DIRECTIONS
Report each line from the entries in which "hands" can be found.

==== INFORMATION GIVEN ====

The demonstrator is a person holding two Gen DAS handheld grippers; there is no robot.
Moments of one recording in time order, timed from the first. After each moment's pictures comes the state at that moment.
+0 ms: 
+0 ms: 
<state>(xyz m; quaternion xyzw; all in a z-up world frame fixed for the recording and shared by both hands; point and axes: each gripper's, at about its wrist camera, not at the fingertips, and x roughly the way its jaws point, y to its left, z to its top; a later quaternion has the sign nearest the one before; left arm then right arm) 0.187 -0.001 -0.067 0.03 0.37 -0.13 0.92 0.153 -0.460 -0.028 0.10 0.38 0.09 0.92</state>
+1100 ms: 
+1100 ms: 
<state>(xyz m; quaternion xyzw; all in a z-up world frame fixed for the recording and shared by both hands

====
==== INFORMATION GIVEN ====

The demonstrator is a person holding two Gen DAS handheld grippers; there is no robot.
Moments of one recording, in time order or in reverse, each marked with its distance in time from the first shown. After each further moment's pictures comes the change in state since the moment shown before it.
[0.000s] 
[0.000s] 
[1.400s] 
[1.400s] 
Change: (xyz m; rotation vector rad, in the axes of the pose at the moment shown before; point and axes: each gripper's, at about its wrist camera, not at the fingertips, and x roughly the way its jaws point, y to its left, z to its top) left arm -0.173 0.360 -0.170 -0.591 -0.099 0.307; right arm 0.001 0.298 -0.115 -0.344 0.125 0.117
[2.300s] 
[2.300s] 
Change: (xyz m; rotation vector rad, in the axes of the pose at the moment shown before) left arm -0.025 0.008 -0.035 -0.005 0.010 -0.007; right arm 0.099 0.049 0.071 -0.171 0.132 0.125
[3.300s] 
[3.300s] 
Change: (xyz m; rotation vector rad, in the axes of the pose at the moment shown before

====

SOLVED PROBLEM
<state>(xyz m; quaternion xyzw; all in a z-up world frame fixed for the recording and shared by both hands; point and axes: each gripper's, at about its wrist camera, not at the fingertips, and x roughly the way its jaws point, y to its left, z to its top; a later quaternion has the sign nearest the one before; left arm then right arm) 0.187 -0.001 -0.067 0.03 0.37 -0.13 0.92 0.153 -0.460 -0.028 0.10 0.38 0.09 0.92</state>
<state>(xyz m; quaternion xyzw; all in a z-up world frame fixed for the recording and shared by both hands

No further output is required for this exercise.